DOE is required to review national appliance standards every six years.
"The Department’s failure to promulgate updated efficiency standards results in a host of lost benefits for consumers and businesses, and for the state and local governments in which they reside or operate," the attorneys general said in their comments to DOE.
Along with California, the coalition includes New York, Colorado, Illinois, Maryland, Maine, Massachusetts, North Carolina, Nevada, Oregon, Vermont, Washington and Pennsylvania, as well as New York City. The group also urged DOE to "suspend, revise, rescind or vacate" several rules, including the process rule and changes to make testing waivers easier for appliance manufacturers to procure.
Three California utilities — Pacific Gas and Electric Company, San Diego Gas and Electric, and Southern California Edison — also called on DOE to update appliance standards. Failure to follow the set review schedule "creates market uncertainty for manufacturers and retailers, and leads to unnecessarily high energy consumption from energy wasting products," they said.
Several industry groups were more supportive of the rules issued by the Trump administration.
The Association of Home Appliance Manufacturers (AHAM) asked DOE not to withdraw a final rule that was completed in the last weeks of the Trump administration.

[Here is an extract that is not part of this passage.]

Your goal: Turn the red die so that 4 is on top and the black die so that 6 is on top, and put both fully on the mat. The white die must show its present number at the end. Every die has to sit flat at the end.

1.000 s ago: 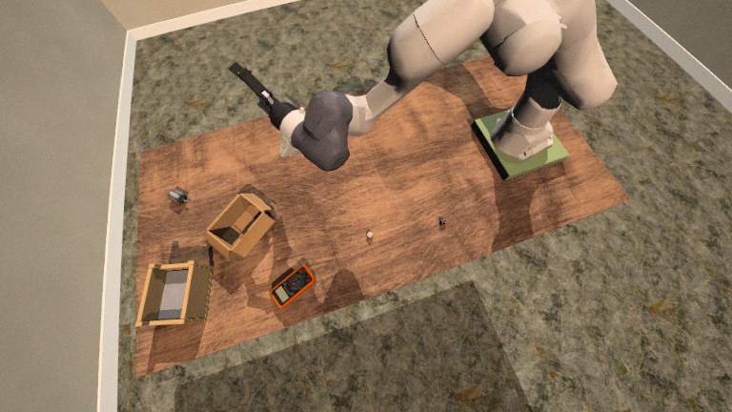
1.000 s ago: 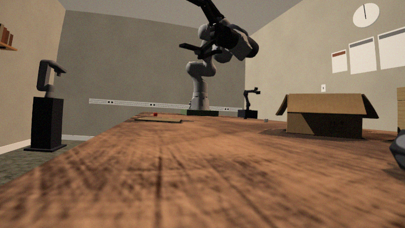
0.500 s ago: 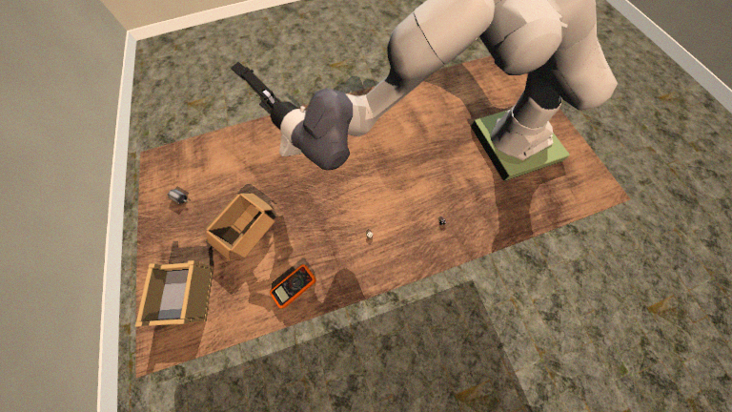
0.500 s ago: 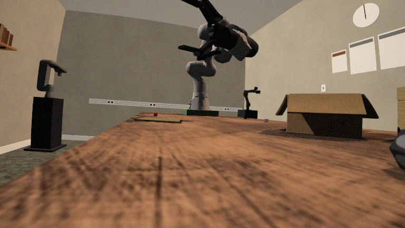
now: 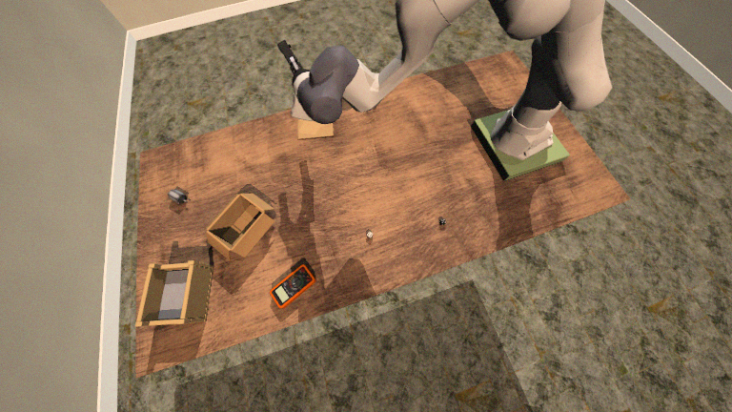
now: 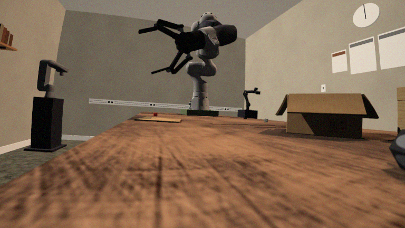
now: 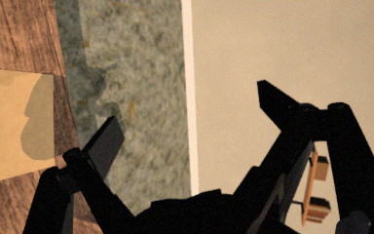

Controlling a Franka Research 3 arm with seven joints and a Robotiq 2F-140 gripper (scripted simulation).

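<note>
My hand is 270 mm past the red die, 230 mm above it and 40 mm to the right of it. Also, from my hand: cardboard box: 420 mm to the left, 300 mm ahead, 190 mm below; tan mat: 230 mm below, 60 mm to the left, 10 mm behind; white die: 560 mm to the left, 230 mm below, 90 mm behind.
</note>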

The new rule requires DOE to make a decision on test waiver requests from appliance manufacturers within 45 days. If the agency doesn't respond in that time, a six-month waiver would automatically go into effect. Critics say the rule allows manufacturers to avoid government oversight.
"The rule streamlines the waiver process and allows innovative — often more efficient — products to more quickly go to market," AHAM said in filed comments.
The American Public Gas Association (APGA) also expressed its support of the updated process rule, saying the "modernization will improve appliance energy usage, benefiting American consumers and business owners, as well as reducing greenhouse gas emissions and improving the environment."
DOE in January also finalized rules detailing how the agency interprets the definition of "performance characteristics," to require separate standards for condensing and non-condensing furnaces. The decision was a victory for the gas industry, which warned some types of products would be essentially banned without the change. APGA has urged the new DOE to apply the rule to any new gas-fired appliance rulemakings. The rule is on DOE's list to review.